To study effects of exposure to low-dose DE on AHR and allergic airway inflammation in asthmatic mice.
BALB/c mice were sensitized by intraperitoneal injection of ovalbumin and challenged by intranasal administration with ovalbumin. They were exposed to low-dose DE for 7 h/day, 5 days/week, for up to 12 weeks. AHR to methacholine was evaluated by whole-body plethysmography as well as bronchoalveolar lavage cell analysis and cytokine gene expression in lungs.

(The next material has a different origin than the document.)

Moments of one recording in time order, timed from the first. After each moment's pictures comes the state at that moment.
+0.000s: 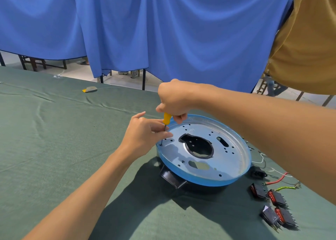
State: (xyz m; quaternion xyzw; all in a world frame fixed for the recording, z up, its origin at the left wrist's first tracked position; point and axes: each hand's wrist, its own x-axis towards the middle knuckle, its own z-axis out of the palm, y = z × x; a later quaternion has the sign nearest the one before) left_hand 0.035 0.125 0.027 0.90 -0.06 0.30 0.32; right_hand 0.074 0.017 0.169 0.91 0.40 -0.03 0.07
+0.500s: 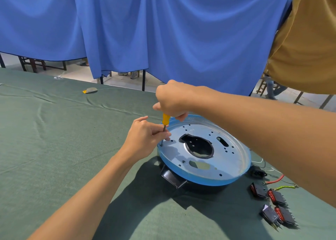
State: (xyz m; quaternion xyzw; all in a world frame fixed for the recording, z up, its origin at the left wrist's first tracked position) left_hand 0.033 0.121 0.026 0.89 -0.05 0.29 0.35; right_hand 0.075 0.023 0.166 0.91 0.40 0.04 0.11
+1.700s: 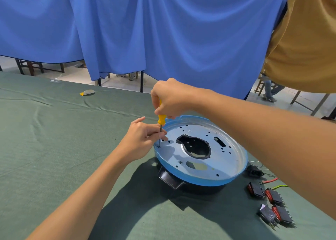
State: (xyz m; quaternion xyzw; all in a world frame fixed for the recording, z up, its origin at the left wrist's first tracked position) left_hand 0.033 0.130 0.025 0.89 -0.10 0.26 0.36; right_hand 0.079 0.014 0.166 0.90 0.44 0.04 0.03
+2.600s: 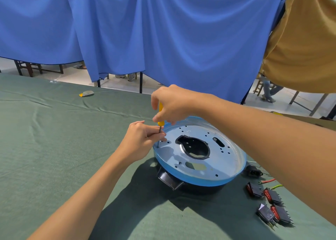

Repeated exposure of asthmatic mice to low-dose DE resulted in increased AHR and gene expression of several pro-asthmatic cytokines/chemokines, but these effects rapidly subsided with continued exposure to DE.
Repeated exposure to low-dose DE after ovalbumin challenge exaggerates allergic responses in mice, but effects are not prolonged with continuous DE exposure.
柴油废气颗粒与过敏原共同作用,作为佐剂增强IgE反应,诱导细胞因子/趋化因子和黏附分子的表达,并增加气道高反应性(AHR)。由于大多数研究设计为在致敏和过敏原激发两个阶段都让动物暴露于柴油废气中,柴油废气(DE)暴露是否会加剧哮喘动物的气道反应仍不清楚。
研究低剂量DE暴露对哮喘小鼠AHR和过敏性气道炎症的影响。
通过腹腔注射卵清蛋白使BALB/c小鼠致敏,并用卵清蛋白经鼻给药进行激发。它们每天暴露于低剂量DE 7小时,每周5天,持续长达12周。通过全身体积描记法以及支气管肺泡灌洗细胞分析和肺中细胞因子基因表达来评估对乙酰甲胆碱的AHR。
哮喘小鼠反复暴露于低剂量DE导致AHR增加以及几种促哮喘细胞因子/趋化因子的基因表达增加,但随着持续暴露于DE,这些作用迅速消退。
卵清蛋白激发后反复暴露于低剂量DE会加剧小鼠的过敏反应,但持续暴露于DE不会延长这些作用。